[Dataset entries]
────────

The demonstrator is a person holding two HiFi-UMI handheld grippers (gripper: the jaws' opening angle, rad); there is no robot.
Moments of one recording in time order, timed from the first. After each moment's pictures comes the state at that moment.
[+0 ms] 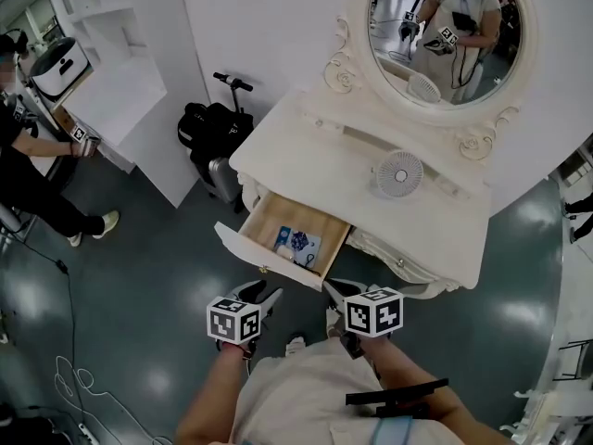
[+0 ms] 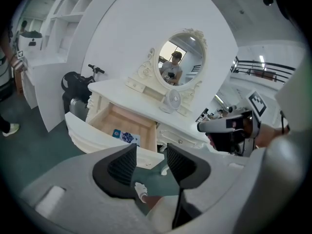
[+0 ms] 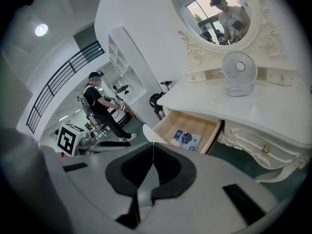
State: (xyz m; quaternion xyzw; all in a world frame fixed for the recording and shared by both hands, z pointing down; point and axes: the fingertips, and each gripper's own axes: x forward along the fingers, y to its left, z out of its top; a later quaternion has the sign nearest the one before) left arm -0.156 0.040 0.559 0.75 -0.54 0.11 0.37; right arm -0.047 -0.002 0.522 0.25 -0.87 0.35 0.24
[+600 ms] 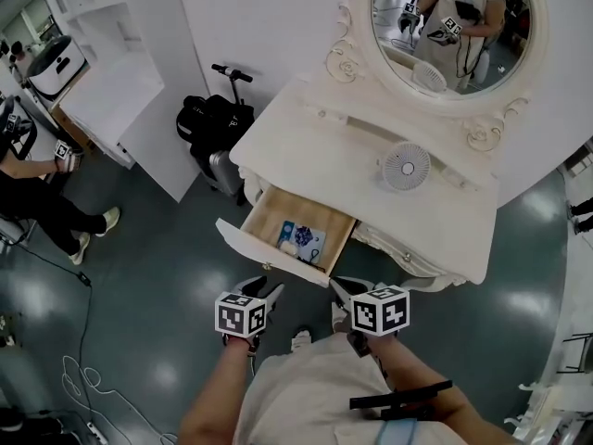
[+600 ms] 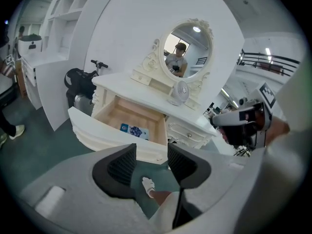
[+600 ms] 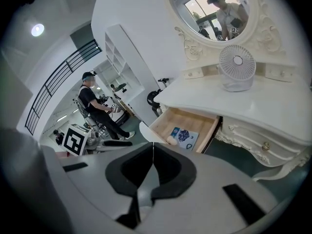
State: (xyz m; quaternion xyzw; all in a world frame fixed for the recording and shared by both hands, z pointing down) left arm -0.171 0.031 0.596 0.73 -0.55 0.15 0.39; right arm -0.045 -0.008 0.538 0.25 -0.86 0.36 0.25
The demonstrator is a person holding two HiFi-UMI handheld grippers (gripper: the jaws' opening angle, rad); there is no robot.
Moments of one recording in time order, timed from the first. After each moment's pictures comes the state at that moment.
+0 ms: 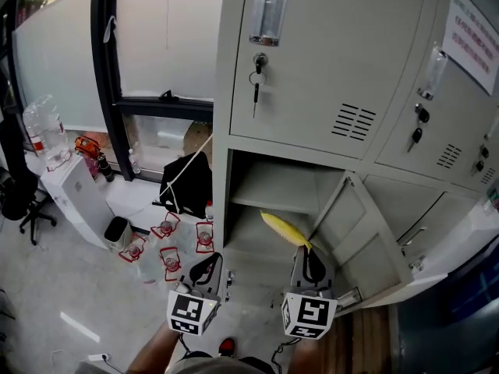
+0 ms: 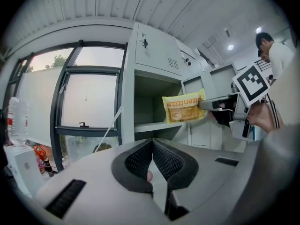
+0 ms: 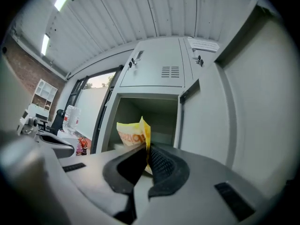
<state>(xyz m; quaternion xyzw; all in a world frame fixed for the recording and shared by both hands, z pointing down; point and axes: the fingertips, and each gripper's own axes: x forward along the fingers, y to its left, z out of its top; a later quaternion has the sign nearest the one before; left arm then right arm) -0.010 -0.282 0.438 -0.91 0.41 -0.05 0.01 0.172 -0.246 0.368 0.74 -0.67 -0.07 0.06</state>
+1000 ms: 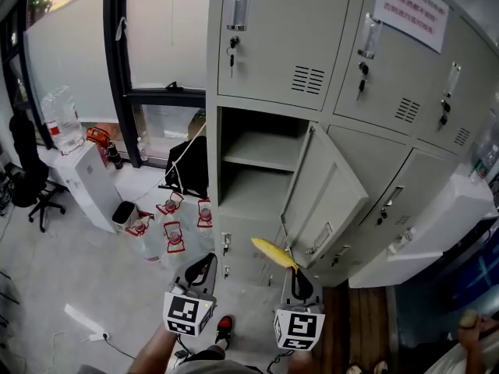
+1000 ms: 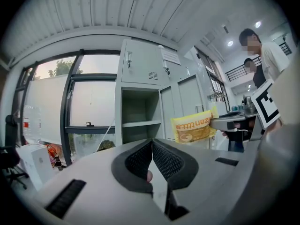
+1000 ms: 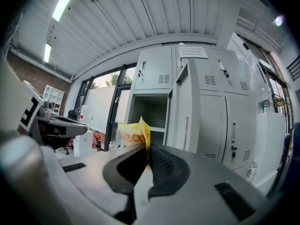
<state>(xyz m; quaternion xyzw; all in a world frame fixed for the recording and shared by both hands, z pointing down) -0.016 -0.109 0.442 -0.90 0.44 -0.06 0.01 0.163 -0.053 0.438 0.72 -0.69 -0.02 0.07</state>
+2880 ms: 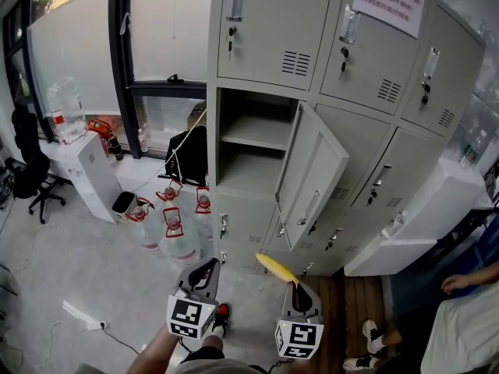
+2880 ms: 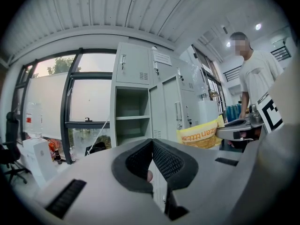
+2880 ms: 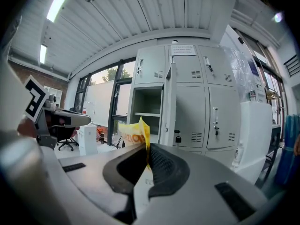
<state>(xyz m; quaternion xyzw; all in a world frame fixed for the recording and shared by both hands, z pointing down) -0.012 -0.011 0.472 -0.90 0.42 -0.07 0.00 0.168 0.064 0.496 0.72 -0.68 0.03 0.09</state>
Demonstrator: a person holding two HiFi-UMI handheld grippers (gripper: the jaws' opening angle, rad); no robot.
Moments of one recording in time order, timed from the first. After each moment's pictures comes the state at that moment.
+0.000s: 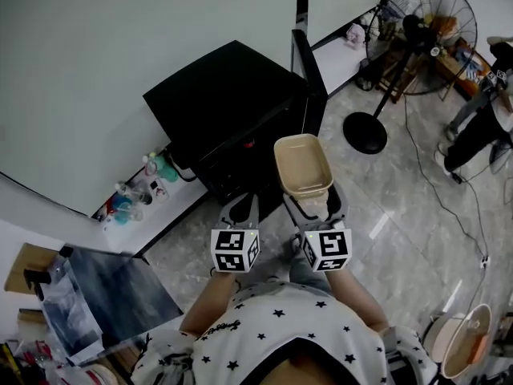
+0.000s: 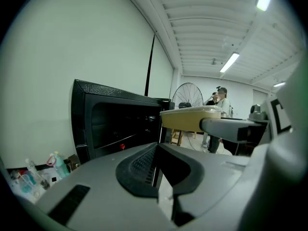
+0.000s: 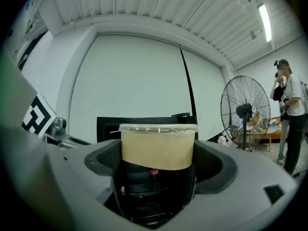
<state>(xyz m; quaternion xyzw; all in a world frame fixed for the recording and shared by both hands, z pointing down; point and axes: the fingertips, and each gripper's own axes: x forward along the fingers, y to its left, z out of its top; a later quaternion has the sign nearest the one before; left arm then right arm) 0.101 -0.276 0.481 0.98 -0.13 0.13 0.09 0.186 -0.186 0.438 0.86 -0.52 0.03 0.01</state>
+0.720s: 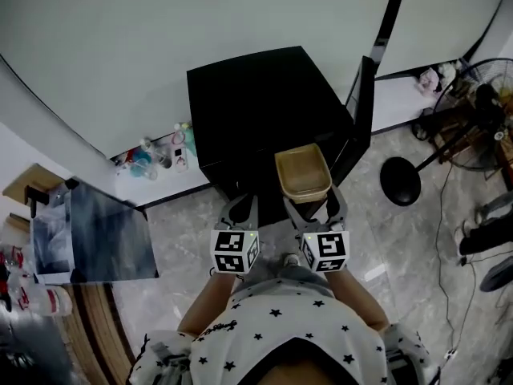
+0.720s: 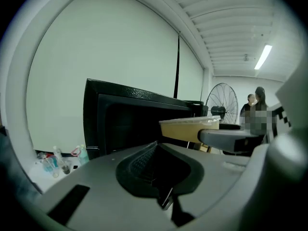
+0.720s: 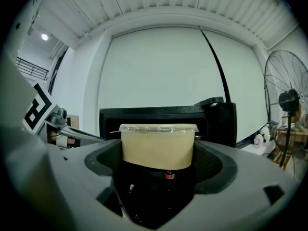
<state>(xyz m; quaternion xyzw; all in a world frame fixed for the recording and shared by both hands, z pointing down) 0.132 -0.326 0.478 0.93 -0.32 0.11 0.12 0.245 -0.277 0.454 0.73 -0.68 0.04 0.04</state>
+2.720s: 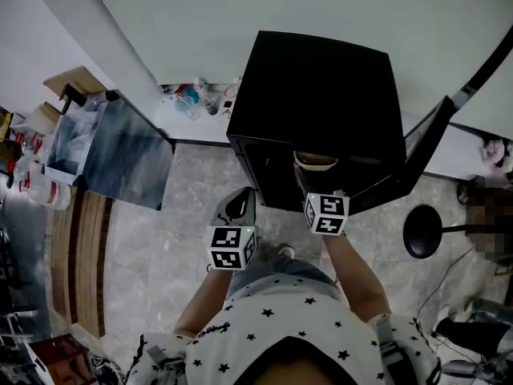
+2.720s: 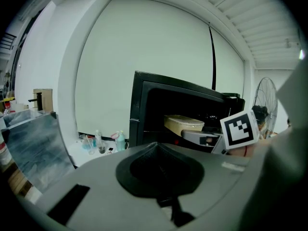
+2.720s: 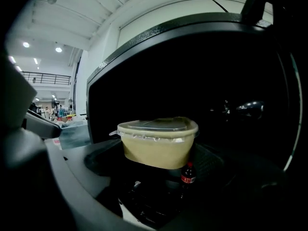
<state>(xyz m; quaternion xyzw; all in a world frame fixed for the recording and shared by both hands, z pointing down) 0.078 -0.323 0.517 0.82 -0.54 0.12 0.17 0.244 -0.407 0.541 0.60 -0.79 0.09 0.09</state>
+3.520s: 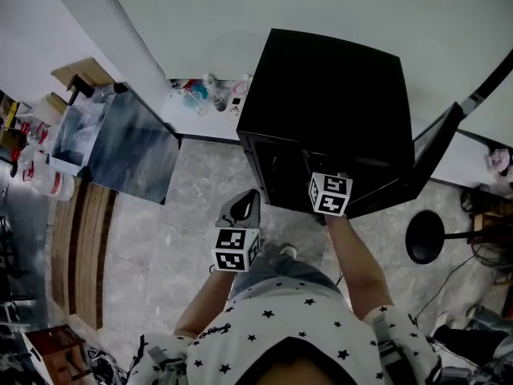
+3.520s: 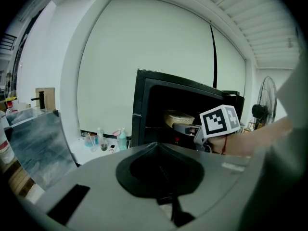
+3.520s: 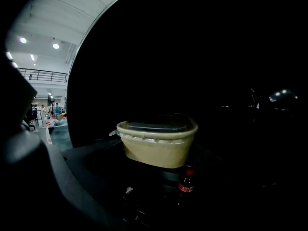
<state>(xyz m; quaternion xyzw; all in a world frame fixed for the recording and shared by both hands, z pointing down) 0.073 -0.313 0.526 0.81 -0.54 0.13 0.18 0.246 -0.456 0.554 0.62 -0.77 0.09 0.10</state>
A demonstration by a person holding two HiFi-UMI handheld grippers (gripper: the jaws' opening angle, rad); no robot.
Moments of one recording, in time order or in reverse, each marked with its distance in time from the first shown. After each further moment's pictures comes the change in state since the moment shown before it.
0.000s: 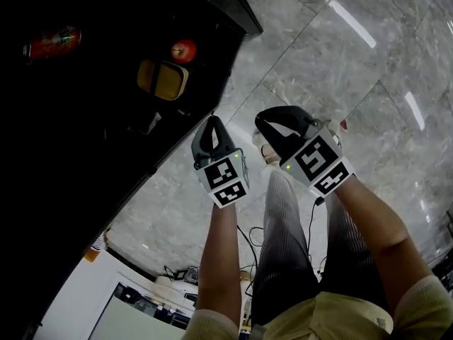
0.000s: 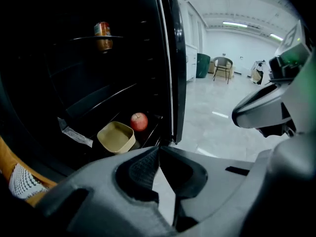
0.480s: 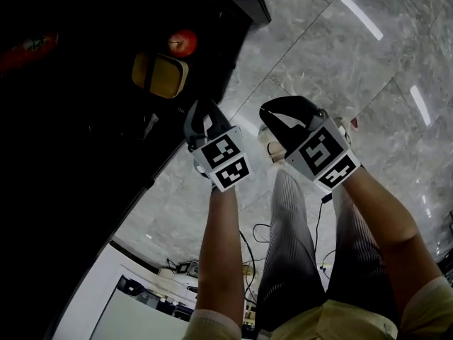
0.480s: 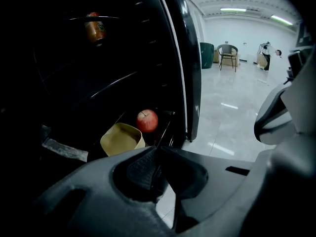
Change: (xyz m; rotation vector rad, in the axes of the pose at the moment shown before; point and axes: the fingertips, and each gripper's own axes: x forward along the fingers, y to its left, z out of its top) left arm 0.058 0.030 0.005 0.067 0.036 0.112; right arm 0.044 -0.023 -0.026 -0.044 0.049 0.028
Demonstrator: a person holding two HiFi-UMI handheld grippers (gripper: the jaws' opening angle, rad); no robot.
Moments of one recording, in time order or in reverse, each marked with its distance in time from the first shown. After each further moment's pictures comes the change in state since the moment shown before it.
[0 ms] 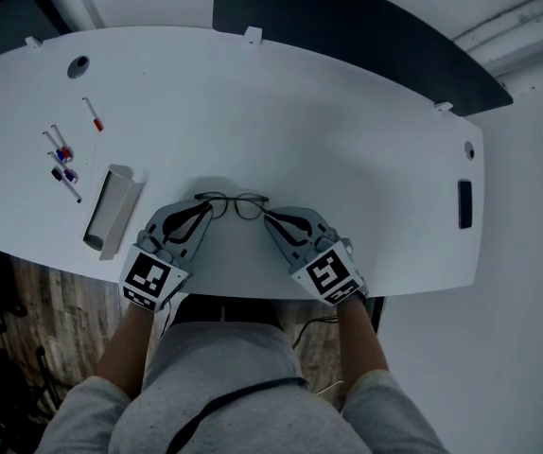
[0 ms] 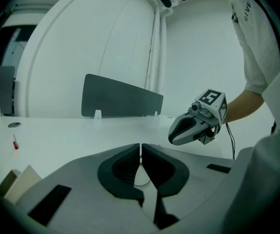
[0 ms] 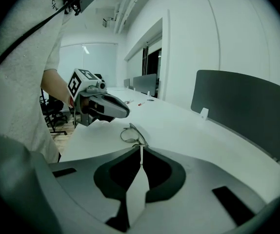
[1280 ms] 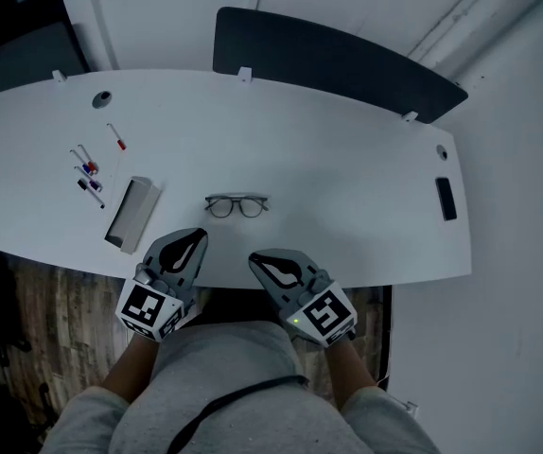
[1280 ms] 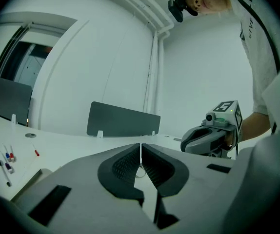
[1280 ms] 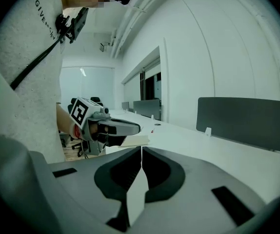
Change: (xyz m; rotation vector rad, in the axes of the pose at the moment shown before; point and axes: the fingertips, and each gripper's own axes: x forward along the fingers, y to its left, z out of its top) left arm -0.113 -0.062 0.048 -0.044 -0.203 0.043; right arm -0.078 0.130 0.083 0.063 -0.260 -0.034
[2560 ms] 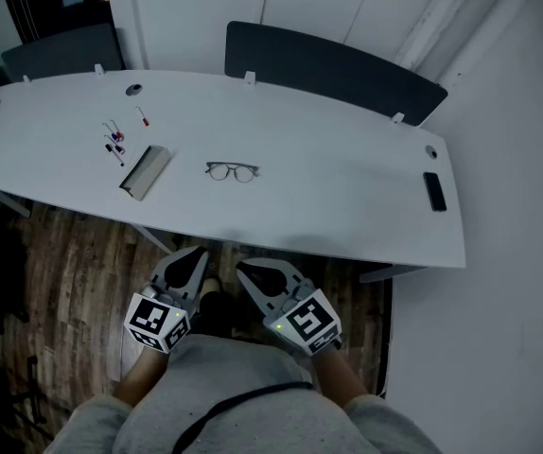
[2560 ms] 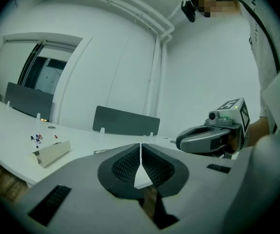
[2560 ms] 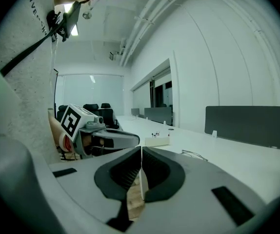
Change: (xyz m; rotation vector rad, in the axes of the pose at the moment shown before) left arm -0.106 -0.176 -0.011 -0.050 -0.040 0.165; right arm -0.137 0.133 0.000 0.027 -0.069 0.063
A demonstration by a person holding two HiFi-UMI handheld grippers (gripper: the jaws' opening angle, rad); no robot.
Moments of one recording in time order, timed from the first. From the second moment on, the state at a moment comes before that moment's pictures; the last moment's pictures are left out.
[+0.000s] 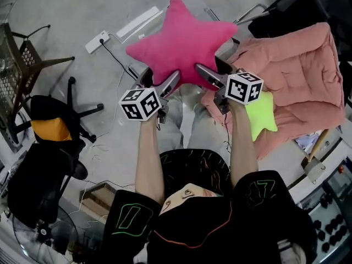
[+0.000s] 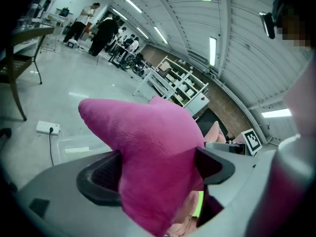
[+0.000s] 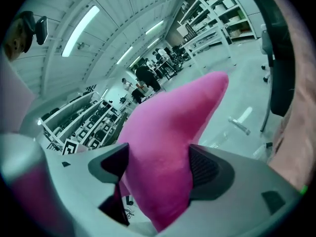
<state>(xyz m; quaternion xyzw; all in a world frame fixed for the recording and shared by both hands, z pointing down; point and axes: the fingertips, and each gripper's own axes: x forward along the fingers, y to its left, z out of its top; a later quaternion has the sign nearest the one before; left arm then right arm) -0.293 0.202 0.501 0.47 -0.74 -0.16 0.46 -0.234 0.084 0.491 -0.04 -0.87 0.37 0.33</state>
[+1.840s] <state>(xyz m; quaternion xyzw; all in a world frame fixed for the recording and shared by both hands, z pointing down) 0.055 -0.054 0.555 0.71 -0.49 0.05 0.50 0.162 -0.103 0.549 0.37 -0.81 0.38 0.24</state>
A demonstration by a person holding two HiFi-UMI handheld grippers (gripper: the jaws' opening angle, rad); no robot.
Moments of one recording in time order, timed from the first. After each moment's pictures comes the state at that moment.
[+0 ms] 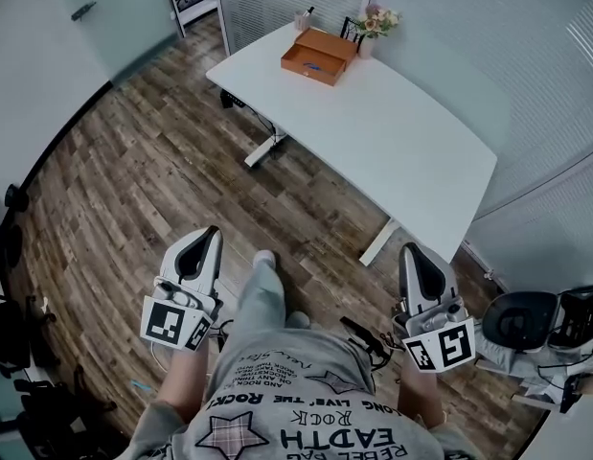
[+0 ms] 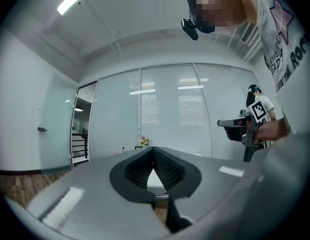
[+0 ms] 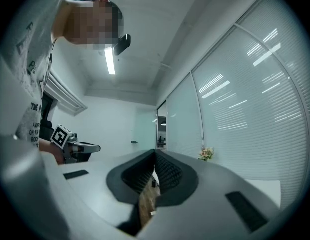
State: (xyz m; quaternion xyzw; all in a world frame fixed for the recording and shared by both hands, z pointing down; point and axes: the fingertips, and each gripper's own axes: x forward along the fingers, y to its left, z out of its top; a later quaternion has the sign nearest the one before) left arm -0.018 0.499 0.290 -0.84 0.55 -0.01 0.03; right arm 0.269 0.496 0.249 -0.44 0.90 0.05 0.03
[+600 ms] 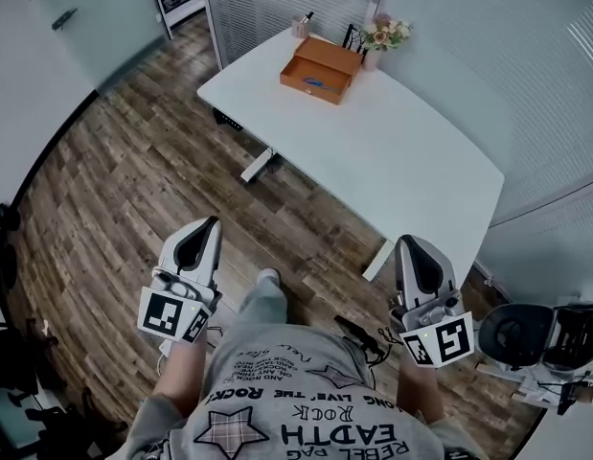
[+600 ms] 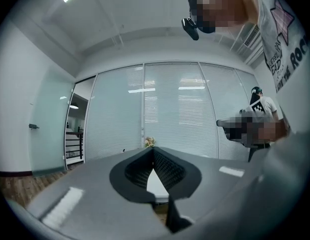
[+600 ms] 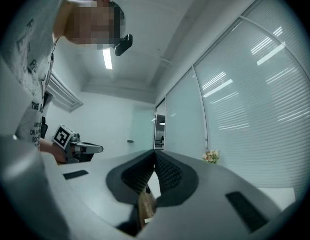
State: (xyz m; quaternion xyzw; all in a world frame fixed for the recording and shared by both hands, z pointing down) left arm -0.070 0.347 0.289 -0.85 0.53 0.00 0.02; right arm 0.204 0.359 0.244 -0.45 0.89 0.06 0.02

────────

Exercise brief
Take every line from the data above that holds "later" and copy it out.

Task answer
State: (xyz m; quaternion xyzw; all in a world frame fixed for the recording and shared by both hands, z pointing down; point and axes: the fingertips, and each gripper's own axes: x forward along the fingers, y to its left, z out of its top; a later quaternion has the sign nearest the one before) left arm -0.156 0.040 0.559 0.75 -0.54 0.11 0.37; right arm -0.047 -0.002 0.522 0.25 -0.87 0.35 0.24
<state>(xyz m; quaternion xyzw; all in a world frame fixed for the recording and shared by both hands, z pointing down; point and axes: the fingertips, and each gripper's own axes: x forward along the fingers, y to its left, z out of its top; a later quaternion has the sign nearest the one before; left arm then right arm) -0.010 -0.282 0.438 -0.91 0.41 -0.05 0.01 0.172 -0.246 0.368 0.74 -0.67 -0.07 0.06</state>
<state>(xyz m; quaternion xyzw; all in a world frame fixed for the recording and shared by both hands, z pointing down; point and axes: the fingertips, and each gripper's own axes: x forward along the fingers, y to its left, z out of its top; a later quaternion has the sign nearest the one before; left arm then right arm) 0.101 -0.276 0.481 0.98 -0.13 0.13 0.09 0.186 -0.186 0.438 0.86 -0.52 0.03 0.01</state>
<state>(xyz m; quaternion xyzw; all in a world frame fixed for the recording and shared by both hands, z pointing down; point and axes: the fingertips, and each gripper's own axes: x forward along the fingers, y to its left, z out of its top; a later quaternion has the sign nearest the one before; left arm then right arm) -0.293 0.202 0.501 0.47 -0.74 -0.16 0.46 -0.234 0.084 0.491 -0.04 -0.87 0.37 0.33</state>
State: (xyz m; quaternion xyzw; all in a world frame fixed for the recording and shared by both hands, z pointing down; point and axes: the fingertips, and each gripper's own axes: x forward along the fingers, y to its left, z out of its top; a later quaternion has the sign nearest the one before) left arm -0.018 0.499 0.290 -0.84 0.55 -0.01 0.03; right arm 0.269 0.496 0.249 -0.44 0.90 0.05 0.03

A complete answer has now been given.